What’s left strikes me as too old even to think about right now. Three miles away the ruins of Myra – not the town itself, exactly, where St. Nicholas was Bishop, but the older parts, the ruins of the theater and necropolis. And the residue – more residue (like car parts in a junkyard, stacked and waiting for redemption) than anything else. Old columns, capitals and masks. So many white, astonished Greek (or Greek/Lycian?) theatrical masks. They must have gaped from every decorative opportunity. Tragic, comic marble masks. Their mouths wide open. How I wish I hadn’t packed away my guidebook. It would tell me where they went and what they meant.
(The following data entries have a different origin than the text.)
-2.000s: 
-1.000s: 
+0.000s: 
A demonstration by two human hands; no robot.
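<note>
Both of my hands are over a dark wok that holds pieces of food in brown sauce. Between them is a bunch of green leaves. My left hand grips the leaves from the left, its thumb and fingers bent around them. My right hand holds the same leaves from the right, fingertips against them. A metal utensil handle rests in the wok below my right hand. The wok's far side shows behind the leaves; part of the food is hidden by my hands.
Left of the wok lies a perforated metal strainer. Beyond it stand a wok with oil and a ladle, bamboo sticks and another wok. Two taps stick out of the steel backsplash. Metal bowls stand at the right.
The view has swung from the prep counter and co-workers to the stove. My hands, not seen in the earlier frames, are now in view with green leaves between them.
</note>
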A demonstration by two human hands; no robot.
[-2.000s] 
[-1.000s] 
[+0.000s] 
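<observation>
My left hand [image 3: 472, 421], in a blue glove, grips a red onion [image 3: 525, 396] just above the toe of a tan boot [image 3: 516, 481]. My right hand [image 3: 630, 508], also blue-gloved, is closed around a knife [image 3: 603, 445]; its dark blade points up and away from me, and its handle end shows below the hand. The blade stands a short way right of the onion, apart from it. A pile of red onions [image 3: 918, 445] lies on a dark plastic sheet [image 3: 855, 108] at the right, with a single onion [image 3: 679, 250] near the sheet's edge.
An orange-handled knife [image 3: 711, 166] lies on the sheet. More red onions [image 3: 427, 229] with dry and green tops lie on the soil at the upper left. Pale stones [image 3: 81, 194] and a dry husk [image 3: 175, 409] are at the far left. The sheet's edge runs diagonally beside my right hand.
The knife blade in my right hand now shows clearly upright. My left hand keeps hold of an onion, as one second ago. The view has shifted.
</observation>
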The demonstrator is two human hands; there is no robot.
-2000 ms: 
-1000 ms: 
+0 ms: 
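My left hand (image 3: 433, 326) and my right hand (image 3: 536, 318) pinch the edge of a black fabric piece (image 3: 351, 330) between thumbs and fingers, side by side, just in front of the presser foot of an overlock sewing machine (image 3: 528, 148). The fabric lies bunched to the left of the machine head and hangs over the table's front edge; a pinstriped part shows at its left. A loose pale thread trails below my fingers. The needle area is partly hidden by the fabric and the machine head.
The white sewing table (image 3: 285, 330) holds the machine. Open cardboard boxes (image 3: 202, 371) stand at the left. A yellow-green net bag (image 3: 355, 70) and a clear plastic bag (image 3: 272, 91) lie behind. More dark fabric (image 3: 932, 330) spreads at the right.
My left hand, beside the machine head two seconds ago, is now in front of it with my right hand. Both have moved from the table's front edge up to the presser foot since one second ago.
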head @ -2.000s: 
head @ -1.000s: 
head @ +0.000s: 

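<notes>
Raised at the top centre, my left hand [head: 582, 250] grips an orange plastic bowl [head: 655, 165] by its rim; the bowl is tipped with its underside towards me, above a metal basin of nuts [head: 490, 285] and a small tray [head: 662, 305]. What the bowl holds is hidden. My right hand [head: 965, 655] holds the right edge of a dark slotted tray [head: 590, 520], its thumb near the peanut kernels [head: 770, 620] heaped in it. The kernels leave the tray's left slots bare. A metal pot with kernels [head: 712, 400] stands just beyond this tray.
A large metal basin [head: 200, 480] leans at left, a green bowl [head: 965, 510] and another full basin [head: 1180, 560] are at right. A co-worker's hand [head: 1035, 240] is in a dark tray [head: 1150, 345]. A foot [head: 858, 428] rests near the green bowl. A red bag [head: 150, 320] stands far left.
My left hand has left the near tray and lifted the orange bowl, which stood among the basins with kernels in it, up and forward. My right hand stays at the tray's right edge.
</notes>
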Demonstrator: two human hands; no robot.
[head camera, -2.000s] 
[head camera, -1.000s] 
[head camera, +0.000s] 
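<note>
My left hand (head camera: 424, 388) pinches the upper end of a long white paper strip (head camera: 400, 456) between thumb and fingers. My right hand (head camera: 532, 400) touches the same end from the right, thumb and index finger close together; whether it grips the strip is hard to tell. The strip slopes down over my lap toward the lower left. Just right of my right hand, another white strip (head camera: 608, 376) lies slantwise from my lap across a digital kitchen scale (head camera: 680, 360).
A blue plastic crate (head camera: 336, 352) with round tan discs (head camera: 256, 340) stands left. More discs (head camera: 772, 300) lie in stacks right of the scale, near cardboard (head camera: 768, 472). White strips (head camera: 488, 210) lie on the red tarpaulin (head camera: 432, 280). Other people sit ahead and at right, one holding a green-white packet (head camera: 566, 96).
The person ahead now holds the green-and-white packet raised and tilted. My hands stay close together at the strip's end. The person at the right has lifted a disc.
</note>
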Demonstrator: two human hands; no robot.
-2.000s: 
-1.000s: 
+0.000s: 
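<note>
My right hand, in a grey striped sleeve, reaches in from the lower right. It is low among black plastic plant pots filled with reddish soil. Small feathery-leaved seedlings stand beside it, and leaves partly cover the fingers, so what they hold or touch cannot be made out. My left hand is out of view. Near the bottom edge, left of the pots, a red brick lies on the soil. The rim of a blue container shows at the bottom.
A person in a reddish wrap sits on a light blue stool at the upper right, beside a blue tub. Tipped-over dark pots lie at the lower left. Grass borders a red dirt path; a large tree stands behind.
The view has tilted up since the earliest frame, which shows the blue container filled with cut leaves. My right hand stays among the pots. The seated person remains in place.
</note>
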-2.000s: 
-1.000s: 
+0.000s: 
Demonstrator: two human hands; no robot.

All I can think – and as I say, it seems too much – is how, so close beneath the tombs on the cliff above, they seem like faces of the dead.

Nancy Rebal on the beach in Demre

On the way back, Nancy wants to visit the beach. We pull into a spot for public access. There are campers. Are they Gypsies? How do you tell? Dohan waits by the car. There are no cicadas here. Just surf. The shore arcs way around to the east and out to a postcard point of land. “Come here,” says Nancy. She is wading. Standing now in the surf and bent a little,  head turned. “Listen.” There’s the sound of surf but underneath another – dragging and abrasive. It’s the rocks. The pebbles. “Dover Beach.”  The shore is made of differently colored pebbles and the surf is doing its work. “Look,” Nancy says. She’s scooped some up and they’ve been graded – large on top and smaller and smaller underneath. There is a system here. She scoops a little deeper, brings up smaller ones – all shades of white and gray and brown and black with different geological histories, I guess, but processed here into these simple, pretty things that come so easily into the hand, the pocket. Nancy chooses a few to keep. To take home as mementos. Just to have. Right at the edge of dissolution beauty comes into the hand. We can’t let go.